Similarity Score: 0.529827014500708
Title: Azure Machine Learning
Content: Azure Machine Learning is a fully managed, end-to-end platform that enables you to build, train, and deploy machine learning models at scale. It provides features like automated machine learning, data labeling, and model management. Machine Learni

# Q&A over the data with GPT

Finally, we'll create a helper function to feed prompts into the `Completions` model. Then we'll create interactive loop where you can pose questions to the model and receive information grounded in your data.

In [13]:
def get_conversation_history(completions=3):

    # Sort by _id in descending order and limit the results to 3
    results = cache.find({}, {"prompt": 1, "completion": 1}).sort([("_id", -1)]).limit(completions)
    
    return results

In [18]:
#This function helps to ground the model with prompts and system instructions.

def generate_completion(vector_search_results, user_prompt):
    
    system_prompt = '''
    You are an intelligent assistant for Microsoft Azure services.
    You are designed to provide helpful answers to user questions about Azure services given the information about to be provided.
        - Only answer questions related to the information provided below, provide 3 clear suggestions in a list format.
        - Write two lines of whitespace between each answer in the list.
        - Only provide answers that have products that are part of Microsoft Azure and based on the content items.
        - If you're unsure of an answer, you can say ""I don't know"" or ""I'm not sure"" and recommend users search themselves."
    '''
    # Create a list of messages as a payload to send to the OpenAI API

    # System Prompt
    messages=[{"role": "system", "content": system_prompt}]

    # Add the conversation history
    conversation_history = get_conversation_history(3)
    for item in conversation_history:
        messages.append({"role": "system", "content": item['prompt'] + " " + item['completion']})

    # User Prompt
    messages.append({"role": "user", "content": user_prompt})

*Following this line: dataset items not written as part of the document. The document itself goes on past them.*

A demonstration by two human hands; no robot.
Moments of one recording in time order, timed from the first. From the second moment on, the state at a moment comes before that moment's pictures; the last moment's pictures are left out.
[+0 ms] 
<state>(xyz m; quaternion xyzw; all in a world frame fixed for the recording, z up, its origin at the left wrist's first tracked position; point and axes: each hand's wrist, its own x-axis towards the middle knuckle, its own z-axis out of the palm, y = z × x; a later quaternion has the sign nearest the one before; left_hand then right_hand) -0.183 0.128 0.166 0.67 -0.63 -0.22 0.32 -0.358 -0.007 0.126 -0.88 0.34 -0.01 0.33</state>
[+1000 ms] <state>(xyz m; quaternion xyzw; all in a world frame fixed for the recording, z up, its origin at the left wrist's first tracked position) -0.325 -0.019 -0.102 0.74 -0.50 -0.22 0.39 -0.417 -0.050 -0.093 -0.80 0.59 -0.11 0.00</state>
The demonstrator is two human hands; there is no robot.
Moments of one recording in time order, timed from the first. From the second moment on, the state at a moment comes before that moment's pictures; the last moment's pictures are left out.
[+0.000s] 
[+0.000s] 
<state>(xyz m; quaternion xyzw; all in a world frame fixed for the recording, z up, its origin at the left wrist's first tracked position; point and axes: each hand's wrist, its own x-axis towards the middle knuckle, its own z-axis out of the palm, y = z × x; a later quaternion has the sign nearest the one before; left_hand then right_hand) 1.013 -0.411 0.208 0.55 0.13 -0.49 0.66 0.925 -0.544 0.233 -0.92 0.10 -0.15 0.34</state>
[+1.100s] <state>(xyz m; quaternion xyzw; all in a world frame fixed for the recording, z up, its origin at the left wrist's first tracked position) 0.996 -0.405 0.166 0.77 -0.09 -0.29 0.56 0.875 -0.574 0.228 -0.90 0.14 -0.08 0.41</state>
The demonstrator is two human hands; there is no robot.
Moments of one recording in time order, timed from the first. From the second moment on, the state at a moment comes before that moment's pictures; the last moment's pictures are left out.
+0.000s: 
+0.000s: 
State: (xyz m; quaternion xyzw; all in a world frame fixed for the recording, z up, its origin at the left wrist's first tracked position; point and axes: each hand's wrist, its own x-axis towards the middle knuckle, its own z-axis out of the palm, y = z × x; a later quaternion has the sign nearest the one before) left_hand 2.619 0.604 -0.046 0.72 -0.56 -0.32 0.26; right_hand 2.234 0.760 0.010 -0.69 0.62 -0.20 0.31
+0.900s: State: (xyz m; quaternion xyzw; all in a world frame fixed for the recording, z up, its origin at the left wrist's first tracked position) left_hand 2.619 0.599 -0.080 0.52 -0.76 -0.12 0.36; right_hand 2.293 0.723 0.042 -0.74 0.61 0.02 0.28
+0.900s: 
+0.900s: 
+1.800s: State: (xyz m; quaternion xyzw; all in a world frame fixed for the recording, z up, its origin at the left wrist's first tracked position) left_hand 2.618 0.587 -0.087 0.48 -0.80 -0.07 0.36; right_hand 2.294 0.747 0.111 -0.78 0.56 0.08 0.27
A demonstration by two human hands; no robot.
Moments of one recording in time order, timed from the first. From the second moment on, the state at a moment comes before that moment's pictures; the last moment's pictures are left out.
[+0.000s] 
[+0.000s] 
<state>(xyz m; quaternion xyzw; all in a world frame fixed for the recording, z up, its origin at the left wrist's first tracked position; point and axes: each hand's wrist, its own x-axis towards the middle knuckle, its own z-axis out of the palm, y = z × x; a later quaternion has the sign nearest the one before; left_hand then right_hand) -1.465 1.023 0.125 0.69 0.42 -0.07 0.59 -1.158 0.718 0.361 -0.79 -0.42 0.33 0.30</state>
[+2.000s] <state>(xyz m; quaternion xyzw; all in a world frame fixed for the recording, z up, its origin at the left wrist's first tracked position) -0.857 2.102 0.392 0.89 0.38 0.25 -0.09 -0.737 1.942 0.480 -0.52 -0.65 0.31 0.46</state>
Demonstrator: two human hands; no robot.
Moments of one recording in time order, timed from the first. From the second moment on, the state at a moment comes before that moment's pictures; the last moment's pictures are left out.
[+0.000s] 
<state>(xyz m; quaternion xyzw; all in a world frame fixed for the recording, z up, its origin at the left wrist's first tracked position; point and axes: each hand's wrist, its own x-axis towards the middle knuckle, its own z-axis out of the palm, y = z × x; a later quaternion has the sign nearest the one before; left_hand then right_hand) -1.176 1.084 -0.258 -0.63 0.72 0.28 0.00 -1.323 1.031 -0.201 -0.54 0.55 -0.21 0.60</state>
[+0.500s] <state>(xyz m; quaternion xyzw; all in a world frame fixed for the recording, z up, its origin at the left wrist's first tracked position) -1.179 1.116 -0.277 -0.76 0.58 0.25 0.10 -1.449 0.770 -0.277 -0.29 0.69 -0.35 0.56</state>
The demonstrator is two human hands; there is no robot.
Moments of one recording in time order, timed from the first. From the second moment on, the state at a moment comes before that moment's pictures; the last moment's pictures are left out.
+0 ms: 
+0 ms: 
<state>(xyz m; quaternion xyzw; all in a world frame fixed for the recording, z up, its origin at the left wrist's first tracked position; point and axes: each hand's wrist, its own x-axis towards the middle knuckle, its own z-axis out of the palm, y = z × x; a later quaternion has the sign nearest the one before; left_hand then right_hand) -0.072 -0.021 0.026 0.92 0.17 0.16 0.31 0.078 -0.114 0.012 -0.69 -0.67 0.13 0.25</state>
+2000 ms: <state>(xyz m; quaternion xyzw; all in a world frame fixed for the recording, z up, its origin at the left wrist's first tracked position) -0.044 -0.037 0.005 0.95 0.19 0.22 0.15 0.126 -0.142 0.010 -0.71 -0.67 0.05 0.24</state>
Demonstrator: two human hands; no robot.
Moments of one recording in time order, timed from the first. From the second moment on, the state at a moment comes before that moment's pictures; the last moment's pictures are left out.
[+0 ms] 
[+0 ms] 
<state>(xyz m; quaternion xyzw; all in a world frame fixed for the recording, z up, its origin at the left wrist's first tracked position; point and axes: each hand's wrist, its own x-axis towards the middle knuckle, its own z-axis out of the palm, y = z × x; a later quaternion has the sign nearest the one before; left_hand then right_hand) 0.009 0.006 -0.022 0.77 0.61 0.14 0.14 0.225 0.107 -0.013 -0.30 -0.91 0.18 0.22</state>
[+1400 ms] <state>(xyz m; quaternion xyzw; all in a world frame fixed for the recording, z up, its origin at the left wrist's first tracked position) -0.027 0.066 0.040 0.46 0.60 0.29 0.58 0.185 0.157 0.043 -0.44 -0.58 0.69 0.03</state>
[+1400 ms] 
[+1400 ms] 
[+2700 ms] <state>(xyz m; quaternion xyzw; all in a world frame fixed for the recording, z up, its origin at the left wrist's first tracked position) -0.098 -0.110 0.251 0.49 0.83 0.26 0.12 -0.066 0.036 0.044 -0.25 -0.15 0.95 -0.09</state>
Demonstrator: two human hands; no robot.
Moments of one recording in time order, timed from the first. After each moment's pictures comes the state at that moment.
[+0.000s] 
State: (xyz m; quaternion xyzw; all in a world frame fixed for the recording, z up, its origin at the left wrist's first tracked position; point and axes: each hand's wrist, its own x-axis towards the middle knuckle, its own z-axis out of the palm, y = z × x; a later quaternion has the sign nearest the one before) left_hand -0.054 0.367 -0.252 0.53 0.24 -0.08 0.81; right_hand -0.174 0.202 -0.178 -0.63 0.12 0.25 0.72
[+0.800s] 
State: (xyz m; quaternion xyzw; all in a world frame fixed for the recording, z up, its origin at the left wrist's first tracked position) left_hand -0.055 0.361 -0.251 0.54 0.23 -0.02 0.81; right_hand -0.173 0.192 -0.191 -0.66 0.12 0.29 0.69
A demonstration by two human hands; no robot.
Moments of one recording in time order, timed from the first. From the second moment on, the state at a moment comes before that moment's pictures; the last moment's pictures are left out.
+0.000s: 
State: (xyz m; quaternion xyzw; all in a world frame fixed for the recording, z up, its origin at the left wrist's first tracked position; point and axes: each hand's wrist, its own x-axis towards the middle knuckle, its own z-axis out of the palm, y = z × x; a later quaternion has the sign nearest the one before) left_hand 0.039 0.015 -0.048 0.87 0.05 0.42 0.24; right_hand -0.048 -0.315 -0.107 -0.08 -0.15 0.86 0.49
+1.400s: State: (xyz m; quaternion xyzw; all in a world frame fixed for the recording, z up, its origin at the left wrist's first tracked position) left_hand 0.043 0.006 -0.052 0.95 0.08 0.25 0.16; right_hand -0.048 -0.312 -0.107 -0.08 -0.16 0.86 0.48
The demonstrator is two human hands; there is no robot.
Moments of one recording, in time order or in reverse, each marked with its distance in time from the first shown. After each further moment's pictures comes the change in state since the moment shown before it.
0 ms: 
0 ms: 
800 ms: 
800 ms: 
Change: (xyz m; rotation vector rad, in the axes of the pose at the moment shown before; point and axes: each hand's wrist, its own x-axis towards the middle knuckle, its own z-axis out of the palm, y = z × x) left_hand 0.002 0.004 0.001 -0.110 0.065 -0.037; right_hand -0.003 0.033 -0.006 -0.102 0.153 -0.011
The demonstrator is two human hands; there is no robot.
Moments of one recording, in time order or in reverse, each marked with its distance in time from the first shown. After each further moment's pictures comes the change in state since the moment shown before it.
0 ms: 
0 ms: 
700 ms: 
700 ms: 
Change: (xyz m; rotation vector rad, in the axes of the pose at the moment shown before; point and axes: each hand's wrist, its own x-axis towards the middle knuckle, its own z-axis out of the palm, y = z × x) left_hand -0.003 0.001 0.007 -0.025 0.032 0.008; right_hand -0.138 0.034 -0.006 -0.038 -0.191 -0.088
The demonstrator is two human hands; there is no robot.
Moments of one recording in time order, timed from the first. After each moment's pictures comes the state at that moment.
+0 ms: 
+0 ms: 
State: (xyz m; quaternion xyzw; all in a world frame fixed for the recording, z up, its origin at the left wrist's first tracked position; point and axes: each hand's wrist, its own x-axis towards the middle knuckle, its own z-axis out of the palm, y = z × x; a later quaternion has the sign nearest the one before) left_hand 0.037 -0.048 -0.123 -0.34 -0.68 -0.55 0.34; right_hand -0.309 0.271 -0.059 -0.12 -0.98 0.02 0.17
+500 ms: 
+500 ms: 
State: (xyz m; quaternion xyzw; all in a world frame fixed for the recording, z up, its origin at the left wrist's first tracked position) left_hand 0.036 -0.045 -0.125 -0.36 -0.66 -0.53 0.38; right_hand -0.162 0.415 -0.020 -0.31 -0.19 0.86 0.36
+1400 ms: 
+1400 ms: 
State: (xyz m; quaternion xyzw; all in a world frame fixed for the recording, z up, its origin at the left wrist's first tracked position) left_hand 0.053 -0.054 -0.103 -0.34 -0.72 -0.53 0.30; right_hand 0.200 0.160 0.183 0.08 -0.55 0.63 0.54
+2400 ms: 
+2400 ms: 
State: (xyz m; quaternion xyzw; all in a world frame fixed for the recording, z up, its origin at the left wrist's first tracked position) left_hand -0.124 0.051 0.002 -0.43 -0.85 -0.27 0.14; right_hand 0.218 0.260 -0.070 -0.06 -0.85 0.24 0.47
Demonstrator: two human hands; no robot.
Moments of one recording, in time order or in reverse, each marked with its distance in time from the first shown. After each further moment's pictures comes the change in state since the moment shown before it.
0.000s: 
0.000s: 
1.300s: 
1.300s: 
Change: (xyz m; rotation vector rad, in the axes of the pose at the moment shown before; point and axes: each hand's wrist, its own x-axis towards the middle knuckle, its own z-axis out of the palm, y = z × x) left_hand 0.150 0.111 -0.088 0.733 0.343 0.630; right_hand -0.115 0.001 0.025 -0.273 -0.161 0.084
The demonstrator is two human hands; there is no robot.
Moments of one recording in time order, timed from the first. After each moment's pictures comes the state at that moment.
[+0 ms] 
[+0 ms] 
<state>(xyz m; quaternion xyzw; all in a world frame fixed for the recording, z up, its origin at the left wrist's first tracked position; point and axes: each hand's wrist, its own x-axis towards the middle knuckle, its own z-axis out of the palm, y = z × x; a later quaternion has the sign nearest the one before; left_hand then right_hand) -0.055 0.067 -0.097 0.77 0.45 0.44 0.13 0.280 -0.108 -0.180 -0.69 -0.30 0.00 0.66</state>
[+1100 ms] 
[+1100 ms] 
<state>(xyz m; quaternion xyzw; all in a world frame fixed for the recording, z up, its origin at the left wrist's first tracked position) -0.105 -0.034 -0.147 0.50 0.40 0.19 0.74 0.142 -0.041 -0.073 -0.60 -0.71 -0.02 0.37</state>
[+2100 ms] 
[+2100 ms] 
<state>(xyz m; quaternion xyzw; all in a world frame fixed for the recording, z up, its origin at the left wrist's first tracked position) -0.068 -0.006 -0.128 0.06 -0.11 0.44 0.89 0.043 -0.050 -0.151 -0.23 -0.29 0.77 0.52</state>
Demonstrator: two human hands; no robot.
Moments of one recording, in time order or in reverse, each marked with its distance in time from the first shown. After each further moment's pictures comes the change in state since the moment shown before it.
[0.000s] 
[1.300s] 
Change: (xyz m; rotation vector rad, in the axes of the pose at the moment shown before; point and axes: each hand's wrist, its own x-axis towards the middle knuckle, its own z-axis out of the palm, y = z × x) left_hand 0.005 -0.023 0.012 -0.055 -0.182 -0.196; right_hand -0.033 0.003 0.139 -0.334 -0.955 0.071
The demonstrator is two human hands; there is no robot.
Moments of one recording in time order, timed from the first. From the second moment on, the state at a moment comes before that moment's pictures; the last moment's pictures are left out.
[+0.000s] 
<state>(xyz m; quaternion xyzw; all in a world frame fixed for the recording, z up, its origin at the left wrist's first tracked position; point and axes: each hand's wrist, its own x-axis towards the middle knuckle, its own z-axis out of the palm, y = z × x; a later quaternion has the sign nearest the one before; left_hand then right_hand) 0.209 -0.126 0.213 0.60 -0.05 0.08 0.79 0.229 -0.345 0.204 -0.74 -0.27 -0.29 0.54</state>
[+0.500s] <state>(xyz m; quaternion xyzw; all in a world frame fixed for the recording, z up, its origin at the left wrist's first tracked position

    # Add the vector search results
    for item in vector_search_results:
        messages.append({"role": "system", "content": item['document']['content']})

    response = openai_client.chat.completions.create(model = openai_completions_deployment, messages = messages, user= "Mark", )
    
    return response.model_dump()

In [11]:
def cache_generation(user_prompt, user_embeddings, response):

    chat = [
        {
            'prompt': user_prompt,
            'completion': response['choices'][0]['message']['content'],
            'completionTokens': str(response['usage']['completion_tokens']),
            'promptTokens': str(response['usage']['prompt_tokens']),
            'totalTokens': str(response['usage']['total_tokens']),
            'model': response['model'],
            'vectorContent': user_embeddings
         }
    ]

    cache.insert_one(chat[0])


In [19]:
# Create a loop of user input and model output. You can now perform Q&A over the sample data!

user_input = ""

print("*** Please ask your model questions about Azure services. Type 'end' to end the session.\n")

user_input = input("Prompt: ")

while user_input.lower() != "end":
    
    # Generate embeddings from the user input
    user_embeddings = generate_embeddings(user_input)
    
    # Perform a vector search on the user input
    search_results = vector_search(user_embeddings)
    
    # Generate completions based on the search results and user input
    completions_results = generate_completion(search_results, user_input)

    # print the user input
    print("\n" + user_input)

    # Print the generated LLM completions
    print(completions_results['choices'][0]['message']['content'])

    # Cache the conversation
    cache_generation(user_input, user_embeddings, completions_results)
    
    # Ask for more user input
    user_input = input("Prompt: ")

*** Please ask your model questions about Azure services. Type 'end' to end the session.


what is a good nosql database?
I don't know. It would be best to search for a good NoSQL database on the Microsoft Azure website as they offer a variety of database services to meet different needs and requirements.